**Work required:**
Transcribe all the material exactly. Leave every line as it is.

**Stored data:**
====

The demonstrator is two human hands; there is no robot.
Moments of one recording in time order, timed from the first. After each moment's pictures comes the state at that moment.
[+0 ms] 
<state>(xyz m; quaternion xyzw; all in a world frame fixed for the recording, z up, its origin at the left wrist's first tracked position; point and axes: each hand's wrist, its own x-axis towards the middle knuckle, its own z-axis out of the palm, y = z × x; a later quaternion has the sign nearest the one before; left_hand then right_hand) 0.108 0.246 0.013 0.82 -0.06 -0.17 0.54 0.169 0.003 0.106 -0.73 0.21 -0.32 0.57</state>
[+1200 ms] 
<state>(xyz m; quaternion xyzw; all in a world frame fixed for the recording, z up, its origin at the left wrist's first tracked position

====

**Response to the task:**
The demonstrator is two human hands; there is no robot.
Moments of one recording in time order, timed from the first. After each moment's pictures comes the state at that moment.
[+0 ms] 
<state>(xyz m; quaternion xyzw; all in a world frame fixed for the recording, z up, its origin at the left wrist's first tracked position; point and axes: each hand's wrist, its own x-axis towards the middle knuckle, its own z-axis out of the palm, y = z × x; a later quaternion has the sign nearest the one before; left_hand then right_hand) 0.108 0.246 0.013 0.82 -0.06 -0.17 0.54 0.169 0.003 0.106 -0.73 0.21 -0.32 0.57</state>
[+1200 ms] 
<state>(xyz m; quaternion xyzw; all in a world frame fixed for the recording, z up, its origin at the left wrist's first tracked position

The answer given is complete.